EXERCISE REQUIREMENTS. Your response should be the complete data, transcribed exactly.

DATA BLOCK.
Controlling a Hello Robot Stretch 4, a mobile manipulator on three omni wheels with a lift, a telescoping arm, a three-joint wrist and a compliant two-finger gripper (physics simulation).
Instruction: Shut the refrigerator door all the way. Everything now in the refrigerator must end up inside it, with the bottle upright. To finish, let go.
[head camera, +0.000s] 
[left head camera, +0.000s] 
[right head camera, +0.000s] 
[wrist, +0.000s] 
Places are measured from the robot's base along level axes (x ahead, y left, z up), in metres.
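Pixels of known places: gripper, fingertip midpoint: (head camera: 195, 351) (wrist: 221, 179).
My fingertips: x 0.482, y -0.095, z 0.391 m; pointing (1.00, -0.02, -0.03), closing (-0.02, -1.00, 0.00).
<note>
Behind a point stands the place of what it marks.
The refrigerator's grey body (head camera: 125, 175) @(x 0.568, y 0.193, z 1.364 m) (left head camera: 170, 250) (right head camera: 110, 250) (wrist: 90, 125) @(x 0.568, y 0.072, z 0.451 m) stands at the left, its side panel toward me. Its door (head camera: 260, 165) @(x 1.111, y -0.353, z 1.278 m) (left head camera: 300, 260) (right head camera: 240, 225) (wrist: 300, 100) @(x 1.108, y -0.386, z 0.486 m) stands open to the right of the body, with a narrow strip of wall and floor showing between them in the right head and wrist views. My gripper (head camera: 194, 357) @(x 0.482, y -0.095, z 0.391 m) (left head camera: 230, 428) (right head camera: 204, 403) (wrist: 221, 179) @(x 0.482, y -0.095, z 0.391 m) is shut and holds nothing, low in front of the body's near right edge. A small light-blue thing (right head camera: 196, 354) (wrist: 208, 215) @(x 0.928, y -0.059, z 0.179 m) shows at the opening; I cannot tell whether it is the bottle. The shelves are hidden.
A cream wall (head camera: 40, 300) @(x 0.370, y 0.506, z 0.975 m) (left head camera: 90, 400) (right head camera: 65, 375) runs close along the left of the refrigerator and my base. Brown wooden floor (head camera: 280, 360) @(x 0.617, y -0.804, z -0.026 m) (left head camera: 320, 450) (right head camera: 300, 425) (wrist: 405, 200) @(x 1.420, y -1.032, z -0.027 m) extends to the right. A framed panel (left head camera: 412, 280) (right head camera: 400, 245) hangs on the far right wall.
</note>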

ANSWER SECTION.
Controlling a Hello Robot Stretch 4, a mobile manipulator on three omni wheels with a lift, a telescoping arm, a three-joint wrist and a compliant two-finger gripper (physics simulation).
Instruction: Shut the refrigerator door all the way. Everything now in the refrigerator must end up inside it, with the bottle upright. To finish, let go.
[head camera, +0.000s] 
[left head camera, +0.000s] 
[right head camera, +0.000s] 
[wrist, +0.000s] 
Places are measured from the robot's base along level axes (x ahead, y left, z up), in metres.
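Pixels of known places: gripper, fingertip midpoint: (head camera: 195, 351) (wrist: 221, 179).
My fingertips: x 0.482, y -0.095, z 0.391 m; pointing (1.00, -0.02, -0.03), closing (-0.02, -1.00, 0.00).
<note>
Behind a point stands the place of what it marks.
The refrigerator's grey body (head camera: 125, 175) @(x 0.568, y 0.193, z 1.364 m) (left head camera: 170, 250) (right head camera: 110, 250) (wrist: 90, 125) @(x 0.568, y 0.072, z 0.451 m) stands at the left, its side panel toward me. Its door (head camera: 260, 165) @(x 1.111, y -0.353, z 1.278 m) (left head camera: 300, 260) (right head camera: 240, 225) (wrist: 300, 100) @(x 1.108, y -0.386, z 0.486 m) stands open to the right of the body, with a narrow strip of wall and floor showing between them in the right head and wrist views. My gripper (head camera: 194, 357) @(x 0.482, y -0.095, z 0.391 m) (left head camera: 230, 428) (right head camera: 204, 403) (wrist: 221, 179) @(x 0.482, y -0.095, z 0.391 m) is shut and holds nothing, low in front of the body's near right edge. A small light-blue thing (right head camera: 196, 354) (wrist: 208, 215) @(x 0.928, y -0.059, z 0.179 m) shows at the opening; I cannot tell whether it is the bottle. The shelves are hidden.
A cream wall (head camera: 40, 300) @(x 0.370, y 0.506, z 0.975 m) (left head camera: 90, 400) (right head camera: 65, 375) runs close along the left of the refrigerator and my base. Brown wooden floor (head camera: 280, 360) @(x 0.617, y -0.804, z -0.026 m) (left head camera: 320, 450) (right head camera: 300, 425) (wrist: 405, 200) @(x 1.420, y -1.032, z -0.027 m) extends to the right. A framed panel (left head camera: 412, 280) (right head camera: 400, 245) hangs on the far right wall.
</note>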

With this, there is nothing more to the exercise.